Problem details:
Please print the listing that follows word for word, but skip any pictures it holds.

The data:
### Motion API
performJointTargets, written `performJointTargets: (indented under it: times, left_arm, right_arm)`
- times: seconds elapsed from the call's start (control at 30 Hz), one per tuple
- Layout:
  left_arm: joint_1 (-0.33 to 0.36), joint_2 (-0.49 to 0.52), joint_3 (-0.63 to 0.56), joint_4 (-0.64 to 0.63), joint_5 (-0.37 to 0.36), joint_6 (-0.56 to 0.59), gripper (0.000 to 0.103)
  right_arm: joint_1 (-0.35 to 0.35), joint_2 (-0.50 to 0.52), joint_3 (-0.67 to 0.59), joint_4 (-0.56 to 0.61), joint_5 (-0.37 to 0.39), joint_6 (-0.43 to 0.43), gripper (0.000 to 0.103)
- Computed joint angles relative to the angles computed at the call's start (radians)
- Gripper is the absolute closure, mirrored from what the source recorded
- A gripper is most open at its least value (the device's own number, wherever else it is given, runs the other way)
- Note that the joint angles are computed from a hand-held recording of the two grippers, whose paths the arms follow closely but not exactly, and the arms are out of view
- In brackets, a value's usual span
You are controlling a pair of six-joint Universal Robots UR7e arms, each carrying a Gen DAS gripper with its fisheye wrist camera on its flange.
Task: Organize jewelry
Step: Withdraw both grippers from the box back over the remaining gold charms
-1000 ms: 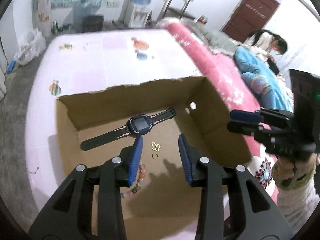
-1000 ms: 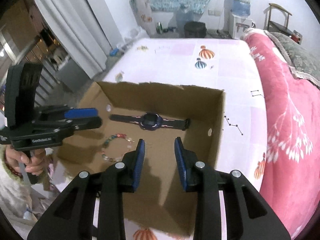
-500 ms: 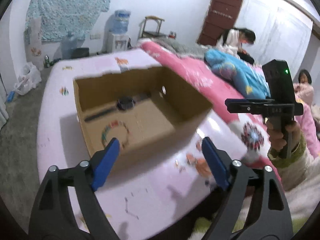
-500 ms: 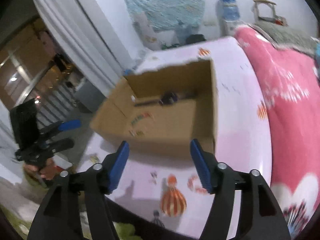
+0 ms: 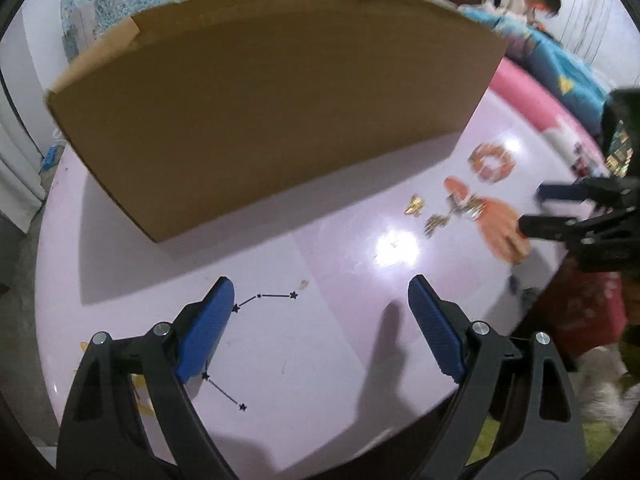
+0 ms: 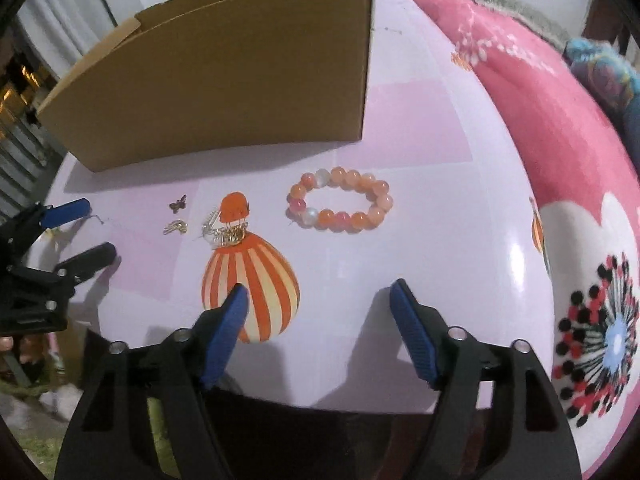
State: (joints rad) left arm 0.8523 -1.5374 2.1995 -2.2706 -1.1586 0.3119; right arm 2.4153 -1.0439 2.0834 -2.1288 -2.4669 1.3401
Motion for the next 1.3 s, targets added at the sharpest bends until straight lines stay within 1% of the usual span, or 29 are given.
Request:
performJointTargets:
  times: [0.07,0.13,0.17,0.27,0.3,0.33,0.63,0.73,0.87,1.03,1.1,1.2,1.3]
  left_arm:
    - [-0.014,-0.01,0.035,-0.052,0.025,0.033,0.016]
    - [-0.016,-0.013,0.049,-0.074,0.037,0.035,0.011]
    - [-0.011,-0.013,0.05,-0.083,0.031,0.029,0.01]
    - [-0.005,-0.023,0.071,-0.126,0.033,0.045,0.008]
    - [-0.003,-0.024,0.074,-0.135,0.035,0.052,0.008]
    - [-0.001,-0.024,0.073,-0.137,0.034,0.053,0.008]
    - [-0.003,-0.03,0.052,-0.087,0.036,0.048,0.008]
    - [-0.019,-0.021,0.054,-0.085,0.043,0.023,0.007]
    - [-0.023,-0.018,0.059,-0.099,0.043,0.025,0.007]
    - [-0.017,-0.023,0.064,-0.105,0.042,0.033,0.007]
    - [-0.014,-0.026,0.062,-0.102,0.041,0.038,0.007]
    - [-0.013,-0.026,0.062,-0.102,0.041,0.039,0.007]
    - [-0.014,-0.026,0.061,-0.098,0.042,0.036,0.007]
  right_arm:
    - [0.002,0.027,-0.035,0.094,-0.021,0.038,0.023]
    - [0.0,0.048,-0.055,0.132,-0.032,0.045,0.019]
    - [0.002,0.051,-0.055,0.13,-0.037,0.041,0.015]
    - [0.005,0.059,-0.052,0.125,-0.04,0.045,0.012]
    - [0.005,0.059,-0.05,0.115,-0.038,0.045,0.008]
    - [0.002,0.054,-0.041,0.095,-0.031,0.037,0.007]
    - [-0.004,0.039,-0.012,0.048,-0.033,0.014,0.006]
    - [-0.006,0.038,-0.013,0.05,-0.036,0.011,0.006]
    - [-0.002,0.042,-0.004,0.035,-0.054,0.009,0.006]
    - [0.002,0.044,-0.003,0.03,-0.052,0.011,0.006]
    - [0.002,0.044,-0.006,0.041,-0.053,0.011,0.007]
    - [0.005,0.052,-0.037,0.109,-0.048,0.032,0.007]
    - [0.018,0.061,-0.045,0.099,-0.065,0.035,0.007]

Answer below:
### Motion API
performJointTargets, written `performJointTargets: (indented under it: times, left_arm, right_arm)`
- times: seconds elapsed from the call's start (control at 30 Hz), one per tuple
- Layout:
  left_arm: joint_1 (-0.33 to 0.36), joint_2 (-0.49 to 0.52), joint_3 (-0.63 to 0.56), joint_4 (-0.64 to 0.63), joint_5 (-0.37 to 0.36), joint_6 (-0.56 to 0.59), gripper (0.000 to 0.103)
  right_arm: joint_1 (-0.35 to 0.35), joint_2 (-0.50 to 0.52), joint_3 (-0.67 to 0.59), joint_4 (-0.56 to 0.61), joint_5 (-0.37 to 0.39), joint_6 (-0.43 to 0.43), gripper (0.000 to 0.103)
- Computed joint angles relative to the angles computed at the call's start (radians)
- Gripper is the absolute closure, mirrored from what the source recorded
- A gripper is most open at its least value (the device's own number, wherever else it is given, runs the other way)
- Note that the joint angles are computed from a hand-held recording of the two grippers, whose paths the arms follow closely but not exactly, and the arms are out of view
- In brackets, a value's usual span
You are controlling a pair of six-joint Universal Robots UR7e arms, each carrying a Gen DAS gripper with its fisheye wrist camera on its flange.
Task: Organize jewelry
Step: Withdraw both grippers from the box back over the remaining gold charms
-1000 ms: 
-1000 ms: 
-500 ms: 
-500 ms: 
+0 ms: 
+0 ms: 
State: (joints rad) left arm 0.8523 -1.5374 2.1995 -2.2706 -1.1586 0.3119; right arm 2.4153 -1.0439 2.0834 -2.1288 -2.4669 1.3401
Motion for the next 1.3 s, targets added at the sharpest bends until straight lines stay within 1% of the usual span, or 29 are given.
Request:
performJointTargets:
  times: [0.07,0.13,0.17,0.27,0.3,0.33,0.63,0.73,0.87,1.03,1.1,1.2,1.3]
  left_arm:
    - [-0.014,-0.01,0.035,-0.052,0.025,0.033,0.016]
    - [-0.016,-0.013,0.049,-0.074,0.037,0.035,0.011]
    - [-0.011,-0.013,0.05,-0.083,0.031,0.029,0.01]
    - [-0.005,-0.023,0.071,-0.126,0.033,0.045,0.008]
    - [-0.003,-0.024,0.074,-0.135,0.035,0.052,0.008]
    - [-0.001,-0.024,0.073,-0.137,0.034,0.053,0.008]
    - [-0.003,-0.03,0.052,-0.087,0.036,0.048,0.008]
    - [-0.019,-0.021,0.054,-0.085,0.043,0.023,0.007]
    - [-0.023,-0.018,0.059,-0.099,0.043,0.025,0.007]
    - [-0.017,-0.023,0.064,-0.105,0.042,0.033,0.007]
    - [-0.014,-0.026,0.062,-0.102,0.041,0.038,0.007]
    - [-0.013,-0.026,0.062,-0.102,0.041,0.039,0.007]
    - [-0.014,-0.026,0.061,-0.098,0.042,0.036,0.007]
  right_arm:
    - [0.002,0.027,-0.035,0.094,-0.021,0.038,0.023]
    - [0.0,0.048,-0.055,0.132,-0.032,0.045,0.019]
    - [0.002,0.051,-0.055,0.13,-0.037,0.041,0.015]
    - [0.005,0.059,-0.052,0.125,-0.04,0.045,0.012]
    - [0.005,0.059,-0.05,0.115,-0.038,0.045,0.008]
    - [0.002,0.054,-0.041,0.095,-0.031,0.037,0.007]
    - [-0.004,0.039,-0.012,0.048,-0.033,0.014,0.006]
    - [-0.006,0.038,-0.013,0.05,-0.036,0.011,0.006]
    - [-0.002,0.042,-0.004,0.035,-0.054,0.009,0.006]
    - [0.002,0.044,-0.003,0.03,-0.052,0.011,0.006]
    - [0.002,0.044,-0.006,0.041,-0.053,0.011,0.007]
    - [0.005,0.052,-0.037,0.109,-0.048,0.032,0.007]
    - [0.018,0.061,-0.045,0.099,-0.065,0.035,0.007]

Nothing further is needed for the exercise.